The settlers had made a special tent for me with bamboo walls and a canvas roof. But even though it was well made, it was no proof against the terrible dust thrown up by the clearing process. Every day, a thick cloud of smoke and soot hung over the whole area. At night it would settle slowly, penetrating every tiny opening, so that in the morning you woke up covered in a fine layer of powder. Because of these conditions morale was very low.’
The group from Mysore helped the Tibetans adjust to the hot climate, farm on the arid plain and to set up healthcare and education for their community.

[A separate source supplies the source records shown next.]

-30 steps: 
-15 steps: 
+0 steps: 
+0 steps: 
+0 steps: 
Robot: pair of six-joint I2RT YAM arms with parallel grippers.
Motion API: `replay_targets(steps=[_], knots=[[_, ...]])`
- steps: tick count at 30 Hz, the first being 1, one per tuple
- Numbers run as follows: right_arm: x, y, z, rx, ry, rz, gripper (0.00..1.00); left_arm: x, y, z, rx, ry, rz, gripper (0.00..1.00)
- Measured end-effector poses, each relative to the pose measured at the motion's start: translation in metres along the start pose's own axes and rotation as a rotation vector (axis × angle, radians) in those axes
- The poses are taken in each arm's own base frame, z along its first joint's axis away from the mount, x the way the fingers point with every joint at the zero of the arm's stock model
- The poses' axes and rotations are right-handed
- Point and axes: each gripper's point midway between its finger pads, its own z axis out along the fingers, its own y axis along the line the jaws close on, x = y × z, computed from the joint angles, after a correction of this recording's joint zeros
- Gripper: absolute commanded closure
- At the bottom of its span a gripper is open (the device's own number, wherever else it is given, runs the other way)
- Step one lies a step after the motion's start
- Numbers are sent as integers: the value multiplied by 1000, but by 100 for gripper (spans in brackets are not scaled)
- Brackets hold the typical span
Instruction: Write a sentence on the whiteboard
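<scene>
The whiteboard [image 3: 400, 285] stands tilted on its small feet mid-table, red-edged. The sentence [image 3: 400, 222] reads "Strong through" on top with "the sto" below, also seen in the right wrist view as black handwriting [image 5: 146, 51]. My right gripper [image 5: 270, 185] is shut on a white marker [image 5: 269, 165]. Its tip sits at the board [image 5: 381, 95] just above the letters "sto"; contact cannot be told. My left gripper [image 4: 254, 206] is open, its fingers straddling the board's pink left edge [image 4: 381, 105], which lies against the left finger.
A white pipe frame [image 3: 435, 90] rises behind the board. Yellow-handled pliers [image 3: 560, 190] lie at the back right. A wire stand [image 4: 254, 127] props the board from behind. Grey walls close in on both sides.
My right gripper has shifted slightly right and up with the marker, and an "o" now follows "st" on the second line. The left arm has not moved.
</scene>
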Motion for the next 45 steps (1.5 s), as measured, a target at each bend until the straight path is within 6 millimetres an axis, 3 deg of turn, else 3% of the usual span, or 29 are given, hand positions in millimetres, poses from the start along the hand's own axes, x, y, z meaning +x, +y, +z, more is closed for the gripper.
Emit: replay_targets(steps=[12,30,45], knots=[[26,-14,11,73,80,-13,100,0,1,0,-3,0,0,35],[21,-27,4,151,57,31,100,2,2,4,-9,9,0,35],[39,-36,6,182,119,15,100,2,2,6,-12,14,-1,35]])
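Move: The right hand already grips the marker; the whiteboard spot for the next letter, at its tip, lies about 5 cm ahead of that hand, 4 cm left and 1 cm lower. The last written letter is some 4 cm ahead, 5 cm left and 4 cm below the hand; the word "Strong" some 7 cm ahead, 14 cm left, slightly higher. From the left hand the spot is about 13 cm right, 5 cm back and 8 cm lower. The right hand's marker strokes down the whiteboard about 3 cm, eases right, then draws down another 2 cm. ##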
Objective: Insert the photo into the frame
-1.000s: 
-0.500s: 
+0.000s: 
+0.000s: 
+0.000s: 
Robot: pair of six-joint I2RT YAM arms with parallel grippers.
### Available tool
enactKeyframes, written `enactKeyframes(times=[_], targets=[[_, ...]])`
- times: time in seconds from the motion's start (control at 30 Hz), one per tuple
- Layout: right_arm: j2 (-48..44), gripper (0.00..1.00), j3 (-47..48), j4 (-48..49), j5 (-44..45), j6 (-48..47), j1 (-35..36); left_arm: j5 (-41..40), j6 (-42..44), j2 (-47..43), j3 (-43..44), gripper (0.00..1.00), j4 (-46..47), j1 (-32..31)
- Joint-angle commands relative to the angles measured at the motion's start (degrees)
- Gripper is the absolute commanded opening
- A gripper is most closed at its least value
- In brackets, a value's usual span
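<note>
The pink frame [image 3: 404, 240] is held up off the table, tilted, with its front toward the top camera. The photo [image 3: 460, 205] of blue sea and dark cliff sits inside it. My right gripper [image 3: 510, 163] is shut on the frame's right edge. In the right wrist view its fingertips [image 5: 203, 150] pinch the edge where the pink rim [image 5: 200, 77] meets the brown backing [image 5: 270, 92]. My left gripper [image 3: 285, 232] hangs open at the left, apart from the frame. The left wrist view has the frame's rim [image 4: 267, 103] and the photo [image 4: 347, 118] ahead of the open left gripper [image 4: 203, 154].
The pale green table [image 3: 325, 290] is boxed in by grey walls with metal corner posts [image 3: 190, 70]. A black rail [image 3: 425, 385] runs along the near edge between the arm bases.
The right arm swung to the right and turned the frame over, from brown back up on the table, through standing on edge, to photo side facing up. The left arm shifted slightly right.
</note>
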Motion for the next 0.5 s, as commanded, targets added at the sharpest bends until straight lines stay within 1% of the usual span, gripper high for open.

‘Freedom in Exile’ covers the life history of the Dalai Lama from the time when he was ‘discovered’ after the death of the previous Dalai Lama .
Before his third birthday, the boy Dalai Lama was taken to live in the community of Buddhist monks. His eager sense of adventure was harnessed by his mentors as they educated him on Buddhist philosophy in the monastery. When in 1950 the eastern region of Tibet was invaded by the People’s Liberation Army of China, the 15-year-old Dalai Lama had only the Buddhist teachings to guide him on the defence of his country.
After four years he made the dangerous journey out of Tibet, to live in the heart of Maoist regime in Peking, hoping to persuade them to give Tibet back to the Tibetans. On return to Tibet he tried to peacefully restrain the excesses of the invader, but to no avail.
‘Freedom in Exile’ is an honest and thought-provoking account from a person, ordinary in many ways, but set up through a quirk of fate to lead a nation. It gives insights of the Buddhist way of life and shows faith kept alive against all odds.